### Material provided
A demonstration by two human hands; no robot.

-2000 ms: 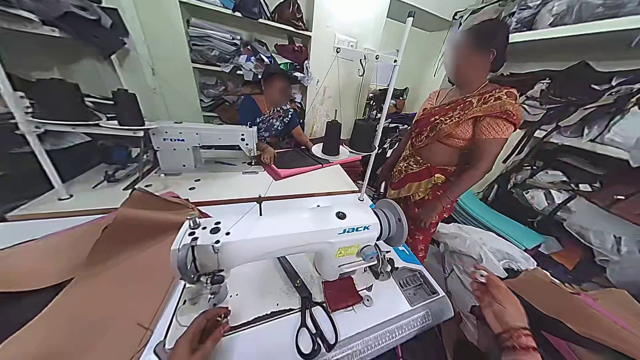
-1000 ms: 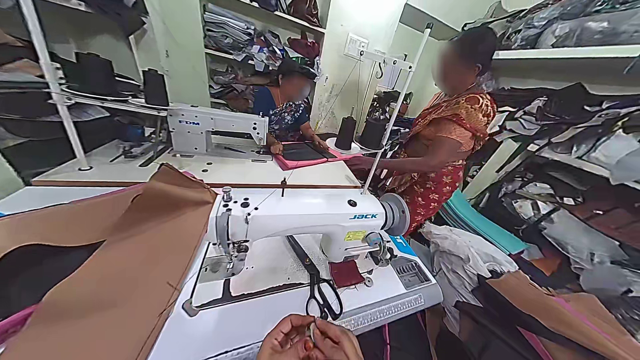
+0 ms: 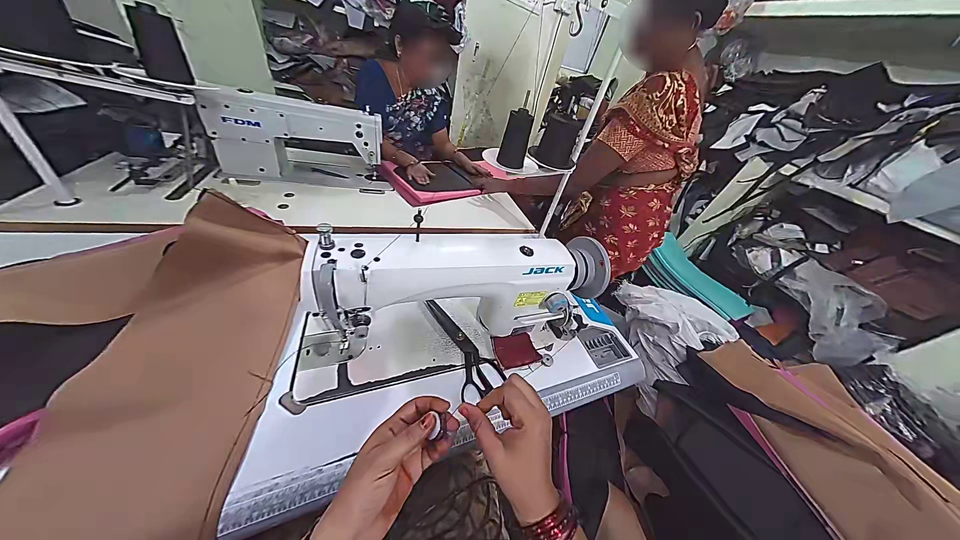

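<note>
Between the thumb and fingers of my left hand (image 3: pixel 409 450) is a small round metal bobbin (image 3: pixel 437 425). Close beside it on the right, my right hand (image 3: pixel 510 435) has thumb and forefinger pinched together; thread between them is too fine to make out. Both hands are over the front edge of a white Jack sewing machine (image 3: pixel 457 274). Black-handled scissors (image 3: pixel 465 346) lie on its bed just beyond my fingers, partly hidden by them. A dark red cloth scrap (image 3: pixel 516 350) lies to their right, with a small metal disc (image 3: pixel 547 361) beside it.
Brown fabric (image 3: pixel 172 360) covers the left of the table. Behind stands an FDM sewing machine (image 3: pixel 292 135). One person (image 3: pixel 409 97) sits there, hands on a pink-edged dark piece (image 3: pixel 435 181); another person (image 3: pixel 637 165) stands reaching to it. More brown and black fabric (image 3: pixel 810 427) lies at right.
My hands were wide apart two seconds ago, then came together at the table's front edge; now they are slightly separated with the bobbin in my left. The standing person has reached toward the pink-edged piece.
</note>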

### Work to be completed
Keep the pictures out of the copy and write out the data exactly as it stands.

### Final answer
A demonstration by two human hands; no robot.

-2000 ms: 
-1000 ms: 
+0 ms: 

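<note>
Between the thumb and fingers of my left hand (image 3: pixel 409 450) is a small round metal bobbin (image 3: pixel 437 425). Close beside it on the right, my right hand (image 3: pixel 510 435) has thumb and forefinger pinched together; thread between them is too fine to make out. Both hands are over the front edge of a white Jack sewing machine (image 3: pixel 457 274). Black-handled scissors (image 3: pixel 465 346) lie on its bed just beyond my fingers, partly hidden by them. A dark red cloth scrap (image 3: pixel 516 350) lies to their right, with a small metal disc (image 3: pixel 547 361) beside it.
Brown fabric (image 3: pixel 172 360) covers the left of the table. Behind stands an FDM sewing machine (image 3: pixel 292 135). One person (image 3: pixel 409 97) sits there, hands on a pink-edged dark piece (image 3: pixel 435 181); another person (image 3: pixel 637 165) stands reaching to it. More brown and black fabric (image 3: pixel 810 427) lies at right.
My hands were wide apart two seconds ago, then came together at the table's front edge; now they are slightly separated with the bobbin in my left. The standing person has reached toward the pink-edged piece.
</note>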

The answer is complete, and the exercise is done.